The differential equation for the family of curves $y = c(x-c)^2$, where c is an arbitrary constant is:

• A. $y = \left(x+2y\frac{dx}{dy}\right)\left(2y\frac{dx}{dy}\right)^2$
• B. $y = \left(x-2y\frac{dx}{dy}\right)\left(2y\frac{dx}{dy}\right)$
• C. $y = \left(x-2y\frac{dx}{dy}\right)\left(2y\frac{dy}{dx}\right)^2$
• D. $y = \left(x-2y\frac{dx}{dy}\right)\left(2y\frac{dx}{dy}\right)^2$

Answer 1

Answer: (D)

(D)

Answer 2

To find the differential equation for the family of curves $y = c(x-c)^2$, we need to eliminate the arbitrary constant 'c'.

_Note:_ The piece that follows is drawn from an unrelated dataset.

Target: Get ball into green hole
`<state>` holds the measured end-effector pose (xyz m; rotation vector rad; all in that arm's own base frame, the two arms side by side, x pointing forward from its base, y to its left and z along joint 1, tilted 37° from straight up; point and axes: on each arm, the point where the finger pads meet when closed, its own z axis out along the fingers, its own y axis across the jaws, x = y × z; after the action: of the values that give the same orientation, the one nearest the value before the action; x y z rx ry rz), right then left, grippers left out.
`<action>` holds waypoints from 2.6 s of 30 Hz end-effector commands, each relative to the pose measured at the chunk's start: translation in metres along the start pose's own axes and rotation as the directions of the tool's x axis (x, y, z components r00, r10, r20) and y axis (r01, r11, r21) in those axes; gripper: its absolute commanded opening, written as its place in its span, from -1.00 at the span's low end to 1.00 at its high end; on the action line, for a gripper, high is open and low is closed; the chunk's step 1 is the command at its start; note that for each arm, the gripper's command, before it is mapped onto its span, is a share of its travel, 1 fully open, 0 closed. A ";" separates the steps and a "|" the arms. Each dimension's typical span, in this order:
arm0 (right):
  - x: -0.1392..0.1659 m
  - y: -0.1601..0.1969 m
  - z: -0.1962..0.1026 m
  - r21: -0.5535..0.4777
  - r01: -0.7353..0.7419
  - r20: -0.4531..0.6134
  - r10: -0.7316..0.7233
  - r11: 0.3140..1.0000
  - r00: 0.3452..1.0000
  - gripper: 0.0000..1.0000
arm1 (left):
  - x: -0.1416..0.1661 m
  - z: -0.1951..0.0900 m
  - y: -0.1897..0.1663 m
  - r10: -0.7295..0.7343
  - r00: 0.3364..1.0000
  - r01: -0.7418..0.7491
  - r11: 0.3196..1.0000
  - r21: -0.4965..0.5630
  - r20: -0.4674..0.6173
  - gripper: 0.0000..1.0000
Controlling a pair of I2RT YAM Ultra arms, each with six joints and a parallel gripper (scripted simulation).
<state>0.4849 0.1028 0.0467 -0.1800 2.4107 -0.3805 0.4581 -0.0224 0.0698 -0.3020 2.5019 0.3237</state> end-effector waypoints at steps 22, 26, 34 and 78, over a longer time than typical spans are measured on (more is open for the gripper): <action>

Given equation: $y = c(x-c)^2 \quad (1)$

Differentiate equation (1) with respect to $x$: $\frac{dy}{dx} = \frac{d}{dx} [c(x-c)^2]$ Since 'c' is a constant, we use the chain rule for $(x-c)^2$: $\frac{dy}{dx} = c \cdot 2(x-c) \cdot \frac{d}{dx}(x-c)$ $\frac{dy}{dx} = c \cdot 2(x-c) \cdot 1$ $\frac{dy}{dx} = 2c(x-c) \quad (2)$

Now we have two equations:

1. $y = c(x-c)^2$
2. $\frac{dy}{dx} = 2c(x-c)$

We can eliminate 'c' and $(x-c)$ terms. Divide equation (1) by equation (2): $\frac{y}{\frac{dy}{dx}} = \frac{c(x-c)^2}{2c(x-c)}$ $\frac{y}{\frac{dy}{dx}} = \frac{x-c}{2}$

From this, we can express $(x-c)$ in terms of $y$ and $\frac{dy}{dx}$: $x-c = \frac{2y}{\frac{dy}{dx}}$ Since $\frac{1}{\frac{dy}{dx}} = \frac{dx}{dy}$, we can write: $x-c = 2y \frac{dx}{dy} \quad (3)$

Now, we need to find 'c'. From equation (3): $c = x - 2y \frac{dx}{dy} \quad (4)$

Substitute the expressions for 'c' from (4) and $(x-c)$ from (3) back into the original equation (1): $y = c(x-c)^2$ $y = \left(x - 2y \frac{dx}{dy}\right) \left(2y \frac{dx}{dy}\right)^2$

This is the differential equation for the given family of curves.